For accident victims in New York, the most important response to these changes is the same one that has always mattered most in threshold cases: seek medical attention immediately, document your injuries thoroughly, follow through on treatment without interruption, and get legal guidance early rather than after the evidentiary picture has already been shaped by decisions made in the weeks after the crash.
If you were injured in a car accident in New York and are unsure whether your injury meets the current serious injury threshold or how the new fault rules affect your claim, contact the experienced car accident attorneys we work with at YourAccident.com for a free, no-obligation consultation. They can assess your specific injuries against the current § 5102(d) categories, evaluate how the modified comparative fault standard applies to your situation, and help you understand what your claim is worth under the law as it stands today.
For more on car accident law and your legal rights, explore our articles page. You can also use our settlement calculator to get an initial sense of what your claim may be worth.
Under the current version of New York Insurance Law § 5102(d), a serious injury is one that results in death, dismemberment, significant disfigurement, a fracture, loss of a fetus, permanent loss of use of a body organ or member or function or system, permanent consequential limitation of use of a body organ or member, or significant limitation of use of a body function or system. The 90/180 day rule, which previously provided a ninth pathway for non-permanent injuries, was eliminated effective May 26, 2026.

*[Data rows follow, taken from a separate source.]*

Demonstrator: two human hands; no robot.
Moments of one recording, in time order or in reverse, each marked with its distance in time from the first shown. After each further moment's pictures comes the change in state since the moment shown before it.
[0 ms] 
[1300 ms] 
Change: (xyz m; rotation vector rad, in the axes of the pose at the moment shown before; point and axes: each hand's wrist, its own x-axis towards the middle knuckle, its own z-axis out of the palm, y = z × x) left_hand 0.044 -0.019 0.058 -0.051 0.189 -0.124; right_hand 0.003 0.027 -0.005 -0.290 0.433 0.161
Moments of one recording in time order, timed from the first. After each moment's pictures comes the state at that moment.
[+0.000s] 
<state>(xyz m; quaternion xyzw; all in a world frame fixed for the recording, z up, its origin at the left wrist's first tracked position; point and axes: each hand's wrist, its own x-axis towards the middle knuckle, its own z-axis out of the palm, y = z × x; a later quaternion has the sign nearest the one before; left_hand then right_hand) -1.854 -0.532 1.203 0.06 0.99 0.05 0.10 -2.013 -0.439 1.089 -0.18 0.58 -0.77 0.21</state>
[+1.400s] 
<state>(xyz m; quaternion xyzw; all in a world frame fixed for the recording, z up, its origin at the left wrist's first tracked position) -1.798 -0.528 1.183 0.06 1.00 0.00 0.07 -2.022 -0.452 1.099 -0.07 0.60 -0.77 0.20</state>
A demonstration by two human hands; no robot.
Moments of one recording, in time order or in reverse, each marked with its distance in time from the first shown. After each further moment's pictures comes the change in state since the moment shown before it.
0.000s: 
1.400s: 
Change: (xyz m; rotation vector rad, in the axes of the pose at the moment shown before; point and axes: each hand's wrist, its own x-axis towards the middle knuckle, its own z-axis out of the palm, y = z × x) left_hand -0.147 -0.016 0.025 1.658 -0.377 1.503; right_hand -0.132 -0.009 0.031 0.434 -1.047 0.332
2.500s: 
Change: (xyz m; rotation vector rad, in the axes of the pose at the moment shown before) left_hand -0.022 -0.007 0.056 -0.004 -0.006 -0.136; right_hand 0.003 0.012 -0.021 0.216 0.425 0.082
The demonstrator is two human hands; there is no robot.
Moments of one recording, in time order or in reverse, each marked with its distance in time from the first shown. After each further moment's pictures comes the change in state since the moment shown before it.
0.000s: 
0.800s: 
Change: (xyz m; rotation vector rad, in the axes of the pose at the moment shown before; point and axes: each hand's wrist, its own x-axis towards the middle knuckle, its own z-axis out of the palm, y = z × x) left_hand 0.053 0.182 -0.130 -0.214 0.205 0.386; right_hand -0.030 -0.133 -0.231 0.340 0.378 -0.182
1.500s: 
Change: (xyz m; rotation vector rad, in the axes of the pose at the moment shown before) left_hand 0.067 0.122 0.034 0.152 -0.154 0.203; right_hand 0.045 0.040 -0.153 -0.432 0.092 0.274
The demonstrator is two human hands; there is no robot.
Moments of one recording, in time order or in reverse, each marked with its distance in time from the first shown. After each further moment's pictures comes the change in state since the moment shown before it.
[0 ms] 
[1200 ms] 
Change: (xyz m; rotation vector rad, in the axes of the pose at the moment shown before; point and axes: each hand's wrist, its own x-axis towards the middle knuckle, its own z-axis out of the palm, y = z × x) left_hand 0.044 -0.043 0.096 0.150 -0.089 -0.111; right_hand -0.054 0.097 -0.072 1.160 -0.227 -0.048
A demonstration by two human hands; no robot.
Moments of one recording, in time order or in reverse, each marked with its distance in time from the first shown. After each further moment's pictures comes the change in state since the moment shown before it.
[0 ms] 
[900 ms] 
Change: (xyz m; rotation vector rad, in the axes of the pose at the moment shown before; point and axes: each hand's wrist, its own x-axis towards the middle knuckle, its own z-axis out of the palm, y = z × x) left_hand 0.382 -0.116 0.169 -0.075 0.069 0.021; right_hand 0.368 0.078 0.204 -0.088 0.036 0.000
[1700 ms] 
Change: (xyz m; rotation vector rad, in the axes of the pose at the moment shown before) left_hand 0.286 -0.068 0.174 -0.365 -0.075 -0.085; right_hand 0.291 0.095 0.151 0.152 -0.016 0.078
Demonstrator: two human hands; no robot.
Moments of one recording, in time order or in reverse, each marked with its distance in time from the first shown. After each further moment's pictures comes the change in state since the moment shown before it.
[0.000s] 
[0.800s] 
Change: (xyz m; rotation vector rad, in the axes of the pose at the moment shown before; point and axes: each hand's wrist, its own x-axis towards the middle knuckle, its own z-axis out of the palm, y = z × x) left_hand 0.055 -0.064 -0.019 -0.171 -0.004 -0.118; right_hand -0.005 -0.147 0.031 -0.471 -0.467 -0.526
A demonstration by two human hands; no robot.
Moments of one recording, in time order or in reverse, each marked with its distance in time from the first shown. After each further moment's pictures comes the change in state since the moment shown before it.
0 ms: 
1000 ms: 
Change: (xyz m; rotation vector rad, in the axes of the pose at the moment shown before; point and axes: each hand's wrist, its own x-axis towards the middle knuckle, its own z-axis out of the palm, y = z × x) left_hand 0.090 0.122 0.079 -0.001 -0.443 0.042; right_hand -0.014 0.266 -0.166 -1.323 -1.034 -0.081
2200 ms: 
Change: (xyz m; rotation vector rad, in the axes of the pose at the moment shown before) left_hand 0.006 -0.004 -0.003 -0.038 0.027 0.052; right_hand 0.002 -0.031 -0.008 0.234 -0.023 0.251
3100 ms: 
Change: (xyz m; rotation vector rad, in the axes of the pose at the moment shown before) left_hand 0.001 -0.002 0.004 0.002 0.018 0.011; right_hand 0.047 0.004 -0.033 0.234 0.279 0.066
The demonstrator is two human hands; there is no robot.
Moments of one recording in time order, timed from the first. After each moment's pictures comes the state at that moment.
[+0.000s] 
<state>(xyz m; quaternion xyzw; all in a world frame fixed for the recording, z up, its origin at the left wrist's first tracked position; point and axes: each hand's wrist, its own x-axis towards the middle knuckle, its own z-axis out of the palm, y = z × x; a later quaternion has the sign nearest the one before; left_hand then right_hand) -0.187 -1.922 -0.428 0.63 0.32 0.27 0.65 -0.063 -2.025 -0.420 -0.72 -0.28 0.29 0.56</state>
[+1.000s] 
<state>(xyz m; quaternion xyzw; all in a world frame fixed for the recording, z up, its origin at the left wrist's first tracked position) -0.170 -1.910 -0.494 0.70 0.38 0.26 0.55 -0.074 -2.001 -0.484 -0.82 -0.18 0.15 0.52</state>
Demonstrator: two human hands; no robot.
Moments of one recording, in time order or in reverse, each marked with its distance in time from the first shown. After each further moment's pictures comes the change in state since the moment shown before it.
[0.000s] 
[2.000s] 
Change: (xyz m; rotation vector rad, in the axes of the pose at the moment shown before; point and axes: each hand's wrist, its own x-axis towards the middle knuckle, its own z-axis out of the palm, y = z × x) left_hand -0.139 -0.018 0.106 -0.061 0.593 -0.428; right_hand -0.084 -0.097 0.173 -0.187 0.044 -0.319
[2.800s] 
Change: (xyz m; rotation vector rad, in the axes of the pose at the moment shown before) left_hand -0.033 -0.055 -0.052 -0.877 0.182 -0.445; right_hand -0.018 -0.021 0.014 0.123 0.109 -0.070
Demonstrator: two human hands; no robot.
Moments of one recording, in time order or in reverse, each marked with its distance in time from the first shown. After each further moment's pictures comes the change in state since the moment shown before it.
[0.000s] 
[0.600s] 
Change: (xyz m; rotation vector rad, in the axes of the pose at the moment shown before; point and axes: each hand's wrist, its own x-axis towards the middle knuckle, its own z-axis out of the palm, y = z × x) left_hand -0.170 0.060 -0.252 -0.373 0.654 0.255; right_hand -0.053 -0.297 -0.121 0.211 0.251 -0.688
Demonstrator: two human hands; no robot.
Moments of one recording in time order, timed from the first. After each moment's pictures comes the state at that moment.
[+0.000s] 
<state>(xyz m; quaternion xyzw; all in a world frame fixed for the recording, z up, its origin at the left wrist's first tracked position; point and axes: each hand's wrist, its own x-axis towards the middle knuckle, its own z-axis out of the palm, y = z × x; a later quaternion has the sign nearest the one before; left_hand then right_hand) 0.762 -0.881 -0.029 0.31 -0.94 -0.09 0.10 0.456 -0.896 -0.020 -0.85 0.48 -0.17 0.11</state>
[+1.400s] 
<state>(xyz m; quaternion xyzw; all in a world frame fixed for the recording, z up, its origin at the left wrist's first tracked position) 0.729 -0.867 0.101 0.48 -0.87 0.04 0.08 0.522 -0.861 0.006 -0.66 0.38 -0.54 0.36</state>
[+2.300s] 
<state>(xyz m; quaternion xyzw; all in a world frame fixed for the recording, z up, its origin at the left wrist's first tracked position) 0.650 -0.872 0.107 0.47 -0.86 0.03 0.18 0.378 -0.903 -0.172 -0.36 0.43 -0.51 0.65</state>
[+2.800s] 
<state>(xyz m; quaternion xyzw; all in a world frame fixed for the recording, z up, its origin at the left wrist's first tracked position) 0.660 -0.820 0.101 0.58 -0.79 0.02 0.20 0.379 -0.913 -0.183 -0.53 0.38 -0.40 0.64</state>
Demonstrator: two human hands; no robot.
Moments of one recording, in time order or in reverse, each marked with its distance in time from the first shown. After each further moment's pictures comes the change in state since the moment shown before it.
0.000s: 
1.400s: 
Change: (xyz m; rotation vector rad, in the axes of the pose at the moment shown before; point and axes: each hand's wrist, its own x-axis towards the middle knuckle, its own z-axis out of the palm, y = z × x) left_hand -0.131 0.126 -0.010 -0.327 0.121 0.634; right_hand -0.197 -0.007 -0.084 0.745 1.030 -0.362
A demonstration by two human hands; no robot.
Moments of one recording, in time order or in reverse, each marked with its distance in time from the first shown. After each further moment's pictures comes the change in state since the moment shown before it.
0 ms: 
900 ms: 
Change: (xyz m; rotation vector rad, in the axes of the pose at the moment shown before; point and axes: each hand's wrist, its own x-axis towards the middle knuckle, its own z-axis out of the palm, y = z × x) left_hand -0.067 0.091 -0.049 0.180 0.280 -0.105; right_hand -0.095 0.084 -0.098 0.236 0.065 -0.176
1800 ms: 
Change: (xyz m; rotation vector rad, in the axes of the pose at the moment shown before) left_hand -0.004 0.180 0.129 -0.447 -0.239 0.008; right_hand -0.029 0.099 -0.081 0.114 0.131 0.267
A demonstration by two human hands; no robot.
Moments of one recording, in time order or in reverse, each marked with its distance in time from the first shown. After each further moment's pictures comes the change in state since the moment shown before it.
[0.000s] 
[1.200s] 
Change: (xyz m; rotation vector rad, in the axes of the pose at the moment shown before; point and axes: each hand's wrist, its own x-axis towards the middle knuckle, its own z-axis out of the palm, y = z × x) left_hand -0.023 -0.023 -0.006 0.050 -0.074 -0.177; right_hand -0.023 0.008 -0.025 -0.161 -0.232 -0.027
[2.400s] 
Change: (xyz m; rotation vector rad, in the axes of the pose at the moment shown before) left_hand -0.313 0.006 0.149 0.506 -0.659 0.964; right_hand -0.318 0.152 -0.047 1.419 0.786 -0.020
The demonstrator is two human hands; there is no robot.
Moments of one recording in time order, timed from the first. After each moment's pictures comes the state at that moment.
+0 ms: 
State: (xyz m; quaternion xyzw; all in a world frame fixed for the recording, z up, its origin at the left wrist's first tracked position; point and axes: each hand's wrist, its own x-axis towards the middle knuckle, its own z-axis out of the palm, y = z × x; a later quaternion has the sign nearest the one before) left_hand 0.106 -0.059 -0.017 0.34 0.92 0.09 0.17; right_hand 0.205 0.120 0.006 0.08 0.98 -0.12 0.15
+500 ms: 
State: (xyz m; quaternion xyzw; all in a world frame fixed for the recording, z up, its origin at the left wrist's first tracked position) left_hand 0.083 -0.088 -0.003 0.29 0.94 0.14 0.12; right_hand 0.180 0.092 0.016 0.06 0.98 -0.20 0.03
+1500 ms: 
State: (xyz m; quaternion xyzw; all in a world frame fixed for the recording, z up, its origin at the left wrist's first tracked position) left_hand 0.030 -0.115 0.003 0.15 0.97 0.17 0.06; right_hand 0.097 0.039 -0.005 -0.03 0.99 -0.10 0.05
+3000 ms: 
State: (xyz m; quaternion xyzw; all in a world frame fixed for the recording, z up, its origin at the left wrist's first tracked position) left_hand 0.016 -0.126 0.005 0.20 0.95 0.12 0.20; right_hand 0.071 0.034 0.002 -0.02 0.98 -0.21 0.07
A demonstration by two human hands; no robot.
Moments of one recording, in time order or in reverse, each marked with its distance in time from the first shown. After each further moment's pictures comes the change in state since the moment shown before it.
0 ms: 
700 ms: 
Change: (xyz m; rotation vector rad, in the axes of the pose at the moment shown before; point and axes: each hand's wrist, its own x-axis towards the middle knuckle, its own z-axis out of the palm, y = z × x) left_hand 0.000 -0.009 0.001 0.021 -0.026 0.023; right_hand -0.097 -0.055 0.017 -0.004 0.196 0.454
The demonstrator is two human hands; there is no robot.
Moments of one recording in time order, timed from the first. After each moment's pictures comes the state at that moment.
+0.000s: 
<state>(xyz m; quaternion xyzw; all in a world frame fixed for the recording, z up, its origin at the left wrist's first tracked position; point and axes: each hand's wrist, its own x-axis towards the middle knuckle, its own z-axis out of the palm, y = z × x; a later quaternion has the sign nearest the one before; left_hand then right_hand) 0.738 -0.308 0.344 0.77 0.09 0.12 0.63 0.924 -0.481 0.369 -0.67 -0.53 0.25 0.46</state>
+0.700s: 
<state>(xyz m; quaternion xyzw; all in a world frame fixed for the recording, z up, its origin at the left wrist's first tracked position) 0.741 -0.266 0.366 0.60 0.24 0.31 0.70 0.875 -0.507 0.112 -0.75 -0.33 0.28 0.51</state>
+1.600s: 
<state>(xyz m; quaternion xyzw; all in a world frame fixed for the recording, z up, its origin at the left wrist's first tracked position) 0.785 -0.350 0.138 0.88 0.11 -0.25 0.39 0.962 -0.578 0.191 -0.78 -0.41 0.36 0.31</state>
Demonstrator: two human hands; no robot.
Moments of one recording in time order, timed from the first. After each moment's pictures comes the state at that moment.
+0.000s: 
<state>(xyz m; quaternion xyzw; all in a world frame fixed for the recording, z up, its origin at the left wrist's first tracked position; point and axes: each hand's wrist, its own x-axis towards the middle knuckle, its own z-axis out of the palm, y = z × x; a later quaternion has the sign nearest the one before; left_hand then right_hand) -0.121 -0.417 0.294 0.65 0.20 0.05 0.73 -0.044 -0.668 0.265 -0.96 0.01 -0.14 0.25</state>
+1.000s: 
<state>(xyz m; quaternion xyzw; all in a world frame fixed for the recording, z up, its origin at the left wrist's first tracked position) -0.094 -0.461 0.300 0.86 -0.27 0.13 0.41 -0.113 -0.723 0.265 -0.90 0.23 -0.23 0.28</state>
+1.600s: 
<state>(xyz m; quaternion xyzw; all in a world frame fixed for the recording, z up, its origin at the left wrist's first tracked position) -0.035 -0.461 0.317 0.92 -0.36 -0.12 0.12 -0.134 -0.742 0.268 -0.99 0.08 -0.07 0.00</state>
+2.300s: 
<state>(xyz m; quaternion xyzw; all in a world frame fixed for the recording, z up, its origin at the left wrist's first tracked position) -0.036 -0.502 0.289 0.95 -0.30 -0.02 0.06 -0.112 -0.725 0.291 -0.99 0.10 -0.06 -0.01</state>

The 90/180 day rule was eliminated as part of New York's 2026 motor vehicle tort law reforms, effective for lawsuits filed on or after May 26, 2026. The rule had allowed injured people to pursue pain and suffering claims if a medically determined injury prevented them from performing all of their usual daily activities substantially for at least 90 of the first 180 days after the accident. Injured people whose cases formerly would have qualified under this category must now satisfy one of the eight remaining threshold categories, all of which require permanence or significant documented limitation.
Before May 26, 2026, New York applied pure comparative fault, allowing injured people to recover damages proportionally even if they were primarily responsible for the crash. The 2026 reforms replaced this with a modified comparative fault standard: an injured person cannot recover any damages if their own fault is found to be greater than the fault of the person they are suing. If a plaintiff is found to bear more than 50 percent of the responsibility for the crash, their claim is entirely barred.
Basic economic loss is the up-to-$50,000 package of benefits paid by your own no-fault insurer regardless of who caused the crash. It covers necessary medical expenses, lost earnings up to $2,000 per month for up to three years, and certain other reasonable expenses. What it does not cover is pain and suffering, loss of enjoyment of life, lost earnings beyond the monthly and time caps, and other non-economic damages. Recovering those categories requires meeting the serious injury threshold and pursuing a lawsuit against the at-fault driver.